## TRY IT
The job is to find each line of the records below that includes the word "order" and copy it.

## RECORD EXTRACTS

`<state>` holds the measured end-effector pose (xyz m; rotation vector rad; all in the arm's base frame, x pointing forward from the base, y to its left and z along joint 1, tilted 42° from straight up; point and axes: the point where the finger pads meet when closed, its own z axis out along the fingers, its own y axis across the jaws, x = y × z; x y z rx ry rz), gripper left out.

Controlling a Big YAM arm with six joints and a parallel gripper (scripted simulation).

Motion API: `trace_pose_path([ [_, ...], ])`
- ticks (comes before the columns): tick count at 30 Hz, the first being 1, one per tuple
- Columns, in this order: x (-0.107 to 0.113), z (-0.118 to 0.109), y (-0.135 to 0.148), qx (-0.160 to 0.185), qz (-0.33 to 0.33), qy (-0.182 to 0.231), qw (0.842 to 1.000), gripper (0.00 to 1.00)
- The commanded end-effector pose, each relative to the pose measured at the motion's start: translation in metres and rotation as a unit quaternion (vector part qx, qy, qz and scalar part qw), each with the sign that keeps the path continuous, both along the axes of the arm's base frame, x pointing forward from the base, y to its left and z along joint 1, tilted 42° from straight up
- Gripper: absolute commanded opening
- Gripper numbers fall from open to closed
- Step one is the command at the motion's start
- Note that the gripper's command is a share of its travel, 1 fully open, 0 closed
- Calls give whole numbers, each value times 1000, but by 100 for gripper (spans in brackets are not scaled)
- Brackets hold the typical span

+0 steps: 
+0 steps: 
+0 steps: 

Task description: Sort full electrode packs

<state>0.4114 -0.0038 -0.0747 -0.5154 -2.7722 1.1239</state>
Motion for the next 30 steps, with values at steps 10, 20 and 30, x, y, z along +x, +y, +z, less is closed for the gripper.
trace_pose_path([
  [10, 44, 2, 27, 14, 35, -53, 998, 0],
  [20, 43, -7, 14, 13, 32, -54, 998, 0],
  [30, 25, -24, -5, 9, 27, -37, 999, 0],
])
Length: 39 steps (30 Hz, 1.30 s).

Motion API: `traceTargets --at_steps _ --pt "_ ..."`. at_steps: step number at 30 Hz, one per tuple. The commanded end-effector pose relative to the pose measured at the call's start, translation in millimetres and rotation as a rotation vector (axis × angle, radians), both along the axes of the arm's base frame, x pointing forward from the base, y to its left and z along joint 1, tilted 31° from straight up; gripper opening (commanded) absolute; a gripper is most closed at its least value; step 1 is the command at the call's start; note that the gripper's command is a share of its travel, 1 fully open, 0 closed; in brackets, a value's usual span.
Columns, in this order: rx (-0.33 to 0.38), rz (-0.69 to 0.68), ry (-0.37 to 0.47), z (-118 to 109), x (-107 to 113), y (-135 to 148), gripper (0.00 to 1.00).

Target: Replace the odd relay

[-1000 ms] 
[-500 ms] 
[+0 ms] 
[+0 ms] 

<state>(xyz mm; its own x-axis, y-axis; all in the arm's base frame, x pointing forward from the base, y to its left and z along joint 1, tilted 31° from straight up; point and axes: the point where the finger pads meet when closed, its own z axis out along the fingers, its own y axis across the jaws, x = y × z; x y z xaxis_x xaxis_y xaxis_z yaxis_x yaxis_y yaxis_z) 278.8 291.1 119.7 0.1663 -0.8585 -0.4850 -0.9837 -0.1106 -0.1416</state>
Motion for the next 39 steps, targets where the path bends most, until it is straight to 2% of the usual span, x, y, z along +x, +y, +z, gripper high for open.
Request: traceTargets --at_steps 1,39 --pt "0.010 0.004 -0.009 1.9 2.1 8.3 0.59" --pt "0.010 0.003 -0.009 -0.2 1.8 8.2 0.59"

## YOUR SOLUTION
- Columns, in this order: x (-0.107 to 0.113), z (-0.118 to 0.109), y (-0.135 to 0.148), qx (-0.160 to 0.185), qz (-0.33 to 0.33), qy (-0.182 to 0.231), qw (0.842 to 1.000), gripper (0.00 to 1.00)
Columns, in this order: rx (-0.33 to 0.38), rz (-0.69 to 0.68), ry (-0.37 to 0.47), z (-118 to 109), x (-107 to 113), y (-135 to 148), gripper (0.00 to 1.00).

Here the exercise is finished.